A Summary of 2D Materials
“2D materials” is a term used to describe a large, relatively new family of exciting two-dimensional molecular structures. Interest in these materials has exploded since the isolation of graphene from graphite in 2004, for their potential applications in science and engineering. Each 2D material represents a distinct chemical composition with unique properties and applications, and the chemistry of 2D materials spans across most of the periodic table. While 2D materials are diverse in their chemical makeup, they are unified by their characteristic shape, in which atoms bond together to form flat, individual molecular sheets no more than a few nanometers thick. Due to their unique shape and chemical properties, these molecular sheets have the potential to be light, strong, and adaptable to a wide number of applications in electronics, energy production, separations, chemistry, and sensor technology.
Graphene is the most well-known and widely-publicized 2D material in existence today. The existence and properties of graphene as a distinct material have been theorized and even observed since 1947. However, it was not until 2004 that researchers at the University of Manchester were able to isolate the material for the first time by peeling single layers of graphene from a block of graphite using sticky tape. This deceptively simple method for producing graphene birthed the field of 2D materials research and won the 2010 Nobel Prize in Physics. Graphene has since been hailed as the next wonder material, and potentially disruptive technology in the fields of electronics, energy, health, construction and separations. As a testament to its significance, in 2013 the EU committed €1 bn to graphene research between 2013-23; over 10,000 academic papers have been published on graphene since 2005, and in 2012 BASF estimated the market for graphene to be worth $7.5 bn by 2025.
A visual representation of the atomic structure of graphene.
The permeability of pure graphene can be controlled through the addition of chemically modified nanopores, turning impermeable graphene into an effective material for separations.
Chemically, graphene is composed of carbon atoms bonded together in a hexagonal lattice, similar to an atomic-scale poultry netting. Each carbon in graphene represents a link in the fence and is bonded to four other carbons to form a flat, two-dimensional sheet of carbon atoms just one atom thick, as seen in Figure above. Because of this unique chemical structure, a single sheet of pure graphene conducts electricity better than copper, is both stronger and lighter than steel, is almost entirely transparent, and remains impermeable to all liquids and gases. While these properties are impressive in themselves, graphene also allows for control of its properties through physical and chemical alterations to its structure, making it a versatile platform for further development. For example, the permeability of graphene can be controlled by drilling nanopores into the graphene surface, allowing for separations by size exclusion and electrostatic interactions depending on the pore size, chemical composition of the pore edge, as seen in Figure above.
Applications of Graphene
For these reasons, graphene is expected to lead to significant advances in a diverse range of applications in the coming years.
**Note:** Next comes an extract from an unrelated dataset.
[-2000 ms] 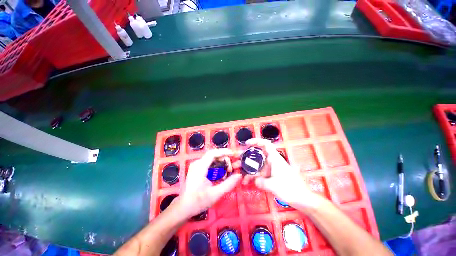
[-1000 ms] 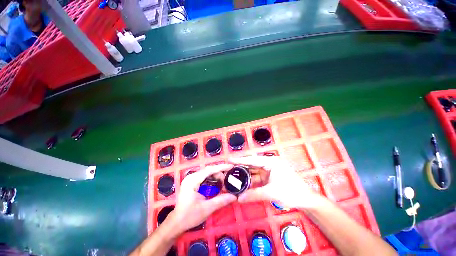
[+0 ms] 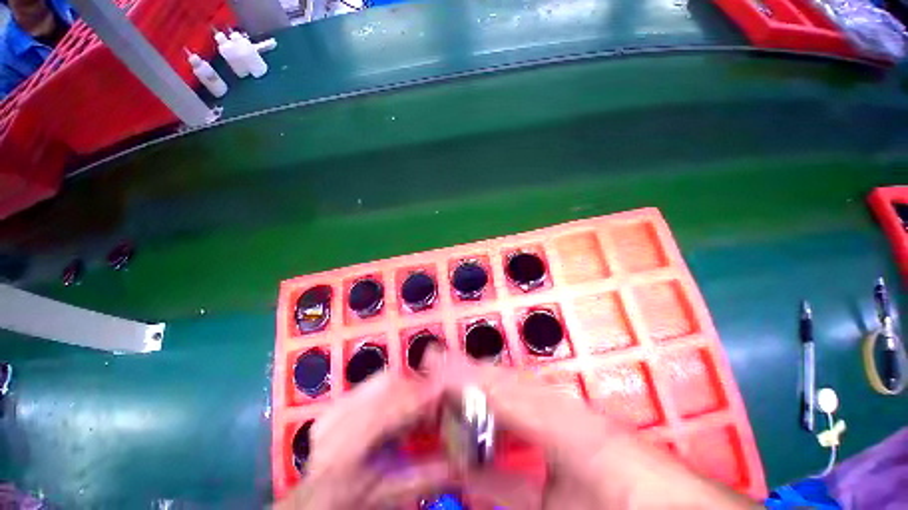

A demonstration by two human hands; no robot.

Some of the most notable anticipated advances are highlighted below:
In the fields of construction and manufacturing, graphene’s is expected to significantly improve the weight and durability of composite materials such as resins, rubber, concrete and protective coatings.
In the fields of electronics and energy storage, graphene’s low cost and high electrical conductivity are expected to allow for the production of flexible electronics, printable ink circuits, improved OLED displays, supercapacitors, improved chemical sensors and consumer batteries with improved storage capacities and charge times.
In the biomedical field, graphene is expected to allow for the development of DIY health testing kits, improve brain penetration, targeted drug delivery and smart implants due to its large surface area, electrical properties and flexibility in chemical modification.
In the fields of separations and desalination, graphene represents the potential for significantly improved separation membrane technologies. Models predict that nanoporous graphene membranes could allow for water processing several hundred times faster than modern reverse osmosis membranes, with significant energy savings.
There are still hurdles that must be overcome to transition from conventional technologies to graphene-based alternatives, though an increasing number of graphene-based products are already entering market. Notable examples at this time include graphene composite sporting goods (e.g. tennis rackets and bicycle frames), graphene-based touch screen displays, gas sensors and sample grids for high performance microscopes. As graphene manufacturing becomes more sophisticated, more and more graphene-based applications are expected to become commercially viable, making graphene a must-watch material for the future.